# REQUIRED ACTION
In the entries that follow, find the line containing "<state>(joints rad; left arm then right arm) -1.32", then output exactly every line from the first through that one.

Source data
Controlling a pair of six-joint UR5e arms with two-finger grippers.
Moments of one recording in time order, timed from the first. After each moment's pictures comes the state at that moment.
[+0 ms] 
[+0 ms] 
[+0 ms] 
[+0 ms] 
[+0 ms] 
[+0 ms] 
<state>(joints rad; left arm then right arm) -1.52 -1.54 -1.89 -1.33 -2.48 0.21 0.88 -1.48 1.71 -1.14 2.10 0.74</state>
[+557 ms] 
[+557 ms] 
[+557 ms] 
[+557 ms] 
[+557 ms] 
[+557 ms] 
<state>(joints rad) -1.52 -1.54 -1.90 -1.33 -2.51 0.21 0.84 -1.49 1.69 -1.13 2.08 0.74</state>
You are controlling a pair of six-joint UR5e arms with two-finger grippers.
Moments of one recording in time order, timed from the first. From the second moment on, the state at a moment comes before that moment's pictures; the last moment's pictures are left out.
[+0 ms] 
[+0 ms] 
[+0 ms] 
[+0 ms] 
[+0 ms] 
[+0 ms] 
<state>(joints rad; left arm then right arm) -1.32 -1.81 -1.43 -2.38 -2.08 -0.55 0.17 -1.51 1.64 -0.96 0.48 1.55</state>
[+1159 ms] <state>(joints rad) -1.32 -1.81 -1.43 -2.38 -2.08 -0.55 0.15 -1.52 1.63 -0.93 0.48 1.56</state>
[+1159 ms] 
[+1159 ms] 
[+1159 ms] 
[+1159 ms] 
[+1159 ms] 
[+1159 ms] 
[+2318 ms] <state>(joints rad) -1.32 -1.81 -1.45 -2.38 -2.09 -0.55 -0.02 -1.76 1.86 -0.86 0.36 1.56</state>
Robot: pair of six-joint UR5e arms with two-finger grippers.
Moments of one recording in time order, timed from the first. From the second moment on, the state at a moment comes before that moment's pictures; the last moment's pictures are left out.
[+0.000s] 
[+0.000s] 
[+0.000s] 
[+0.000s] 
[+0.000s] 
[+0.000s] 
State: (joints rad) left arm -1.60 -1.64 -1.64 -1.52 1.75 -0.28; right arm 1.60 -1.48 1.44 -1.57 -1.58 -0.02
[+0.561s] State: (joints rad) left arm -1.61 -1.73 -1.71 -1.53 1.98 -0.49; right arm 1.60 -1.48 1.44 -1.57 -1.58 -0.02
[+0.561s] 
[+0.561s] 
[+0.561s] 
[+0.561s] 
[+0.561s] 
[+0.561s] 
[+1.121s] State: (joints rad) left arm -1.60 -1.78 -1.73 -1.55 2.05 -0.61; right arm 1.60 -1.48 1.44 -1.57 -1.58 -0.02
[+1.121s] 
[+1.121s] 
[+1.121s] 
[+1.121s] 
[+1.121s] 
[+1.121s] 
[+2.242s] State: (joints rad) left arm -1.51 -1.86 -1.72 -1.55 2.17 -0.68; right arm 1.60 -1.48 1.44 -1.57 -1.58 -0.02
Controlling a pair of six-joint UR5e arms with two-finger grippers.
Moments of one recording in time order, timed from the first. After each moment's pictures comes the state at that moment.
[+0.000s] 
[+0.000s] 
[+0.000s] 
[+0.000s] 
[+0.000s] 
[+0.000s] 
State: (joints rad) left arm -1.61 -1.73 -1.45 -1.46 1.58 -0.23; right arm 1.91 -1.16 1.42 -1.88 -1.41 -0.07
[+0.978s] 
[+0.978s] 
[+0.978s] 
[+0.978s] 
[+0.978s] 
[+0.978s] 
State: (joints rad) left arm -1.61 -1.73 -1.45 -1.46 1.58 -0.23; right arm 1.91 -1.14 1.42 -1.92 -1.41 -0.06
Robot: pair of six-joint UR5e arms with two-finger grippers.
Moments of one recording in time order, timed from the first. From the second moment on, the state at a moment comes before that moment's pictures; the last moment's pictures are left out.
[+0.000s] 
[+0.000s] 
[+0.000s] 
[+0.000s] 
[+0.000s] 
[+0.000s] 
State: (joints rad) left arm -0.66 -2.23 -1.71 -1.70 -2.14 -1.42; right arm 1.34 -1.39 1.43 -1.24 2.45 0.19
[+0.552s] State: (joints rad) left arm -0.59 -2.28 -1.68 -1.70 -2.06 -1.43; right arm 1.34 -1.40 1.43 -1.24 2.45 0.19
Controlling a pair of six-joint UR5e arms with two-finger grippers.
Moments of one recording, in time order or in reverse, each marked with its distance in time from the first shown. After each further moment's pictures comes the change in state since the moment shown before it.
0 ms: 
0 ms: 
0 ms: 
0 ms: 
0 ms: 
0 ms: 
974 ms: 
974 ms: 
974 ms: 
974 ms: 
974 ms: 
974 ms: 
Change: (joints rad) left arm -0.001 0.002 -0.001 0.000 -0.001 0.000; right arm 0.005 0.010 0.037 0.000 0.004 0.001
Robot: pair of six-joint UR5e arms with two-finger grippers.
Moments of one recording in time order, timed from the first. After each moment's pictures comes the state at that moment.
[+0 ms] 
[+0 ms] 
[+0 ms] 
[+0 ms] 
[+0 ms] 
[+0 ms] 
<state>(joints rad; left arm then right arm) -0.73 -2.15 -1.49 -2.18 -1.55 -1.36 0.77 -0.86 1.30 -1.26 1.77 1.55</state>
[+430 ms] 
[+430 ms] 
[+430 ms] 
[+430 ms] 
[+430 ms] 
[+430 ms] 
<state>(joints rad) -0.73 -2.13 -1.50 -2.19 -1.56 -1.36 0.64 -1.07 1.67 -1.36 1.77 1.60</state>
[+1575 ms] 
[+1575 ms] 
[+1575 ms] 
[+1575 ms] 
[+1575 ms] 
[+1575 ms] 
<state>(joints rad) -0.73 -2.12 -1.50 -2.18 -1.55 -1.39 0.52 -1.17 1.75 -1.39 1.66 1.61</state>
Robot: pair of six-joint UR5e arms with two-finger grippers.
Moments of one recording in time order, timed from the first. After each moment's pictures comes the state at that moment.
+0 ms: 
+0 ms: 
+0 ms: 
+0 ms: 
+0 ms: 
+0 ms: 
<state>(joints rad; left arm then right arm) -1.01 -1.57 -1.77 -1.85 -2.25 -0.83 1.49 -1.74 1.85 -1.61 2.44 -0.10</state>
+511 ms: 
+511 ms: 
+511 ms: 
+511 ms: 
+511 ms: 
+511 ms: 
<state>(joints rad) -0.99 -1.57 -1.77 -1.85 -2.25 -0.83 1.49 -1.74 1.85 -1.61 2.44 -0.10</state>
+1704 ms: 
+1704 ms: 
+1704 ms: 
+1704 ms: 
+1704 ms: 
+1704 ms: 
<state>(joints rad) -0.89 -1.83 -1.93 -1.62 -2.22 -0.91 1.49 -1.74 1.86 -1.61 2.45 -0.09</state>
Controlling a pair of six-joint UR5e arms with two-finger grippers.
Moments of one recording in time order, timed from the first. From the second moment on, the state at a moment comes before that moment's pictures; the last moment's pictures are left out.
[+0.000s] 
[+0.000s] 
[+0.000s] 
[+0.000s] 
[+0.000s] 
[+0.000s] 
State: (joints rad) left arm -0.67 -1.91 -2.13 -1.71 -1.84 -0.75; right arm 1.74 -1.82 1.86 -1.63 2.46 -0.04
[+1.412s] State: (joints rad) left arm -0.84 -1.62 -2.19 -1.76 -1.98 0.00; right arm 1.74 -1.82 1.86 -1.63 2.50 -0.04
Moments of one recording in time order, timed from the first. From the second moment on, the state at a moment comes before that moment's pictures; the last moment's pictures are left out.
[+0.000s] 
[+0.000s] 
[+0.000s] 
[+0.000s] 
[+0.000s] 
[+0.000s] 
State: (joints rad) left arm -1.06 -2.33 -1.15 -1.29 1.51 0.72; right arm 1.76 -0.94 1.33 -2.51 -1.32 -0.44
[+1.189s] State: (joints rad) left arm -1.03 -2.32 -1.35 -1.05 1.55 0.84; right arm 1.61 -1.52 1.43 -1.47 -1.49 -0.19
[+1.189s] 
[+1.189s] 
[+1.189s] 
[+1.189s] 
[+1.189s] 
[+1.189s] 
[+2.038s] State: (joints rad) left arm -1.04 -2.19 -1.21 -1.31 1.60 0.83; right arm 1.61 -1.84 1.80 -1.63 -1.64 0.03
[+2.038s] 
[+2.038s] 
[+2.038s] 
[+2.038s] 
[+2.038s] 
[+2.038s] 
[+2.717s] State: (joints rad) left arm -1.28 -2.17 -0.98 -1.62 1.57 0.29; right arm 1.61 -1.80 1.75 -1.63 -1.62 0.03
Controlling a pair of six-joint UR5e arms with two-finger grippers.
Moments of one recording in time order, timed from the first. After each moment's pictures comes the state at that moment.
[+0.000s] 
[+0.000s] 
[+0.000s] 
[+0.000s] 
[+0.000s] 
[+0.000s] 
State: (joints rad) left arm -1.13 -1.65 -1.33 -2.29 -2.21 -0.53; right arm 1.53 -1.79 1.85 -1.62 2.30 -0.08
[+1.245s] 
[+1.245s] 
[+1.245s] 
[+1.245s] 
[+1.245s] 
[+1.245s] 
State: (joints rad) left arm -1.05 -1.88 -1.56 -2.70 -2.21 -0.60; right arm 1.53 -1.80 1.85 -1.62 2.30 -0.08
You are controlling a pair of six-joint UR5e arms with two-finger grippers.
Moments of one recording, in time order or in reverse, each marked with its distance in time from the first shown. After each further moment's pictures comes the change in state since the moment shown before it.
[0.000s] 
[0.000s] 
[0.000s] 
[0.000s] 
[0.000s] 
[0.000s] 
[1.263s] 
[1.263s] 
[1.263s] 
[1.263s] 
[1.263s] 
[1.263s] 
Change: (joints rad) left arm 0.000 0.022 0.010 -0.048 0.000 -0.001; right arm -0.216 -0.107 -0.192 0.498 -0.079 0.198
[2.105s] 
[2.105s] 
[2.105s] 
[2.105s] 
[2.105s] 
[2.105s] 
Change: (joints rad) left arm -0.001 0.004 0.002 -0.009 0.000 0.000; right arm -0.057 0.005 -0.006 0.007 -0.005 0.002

# TASK OUTPUT
Controlling a pair of six-joint UR5e arms with two-finger grippers.
Moments of one recording in time order, timed from the first. After each moment's pictures comes the state at that moment.
[+0 ms] 
[+0 ms] 
[+0 ms] 
[+0 ms] 
[+0 ms] 
[+0 ms] 
<state>(joints rad; left arm then right arm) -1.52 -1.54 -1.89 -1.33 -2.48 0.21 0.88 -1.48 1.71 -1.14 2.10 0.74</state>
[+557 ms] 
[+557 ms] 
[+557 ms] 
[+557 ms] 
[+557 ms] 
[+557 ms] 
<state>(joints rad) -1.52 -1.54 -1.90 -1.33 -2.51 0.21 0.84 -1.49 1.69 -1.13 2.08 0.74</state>
You are controlling a pair of six-joint UR5e arms with two-finger grippers.
Moments of one recording in time order, timed from the first. From the second moment on, the state at a moment comes before that moment's pictures; the last moment's pictures are left out.
[+0 ms] 
[+0 ms] 
[+0 ms] 
[+0 ms] 
[+0 ms] 
[+0 ms] 
<state>(joints rad; left arm then right arm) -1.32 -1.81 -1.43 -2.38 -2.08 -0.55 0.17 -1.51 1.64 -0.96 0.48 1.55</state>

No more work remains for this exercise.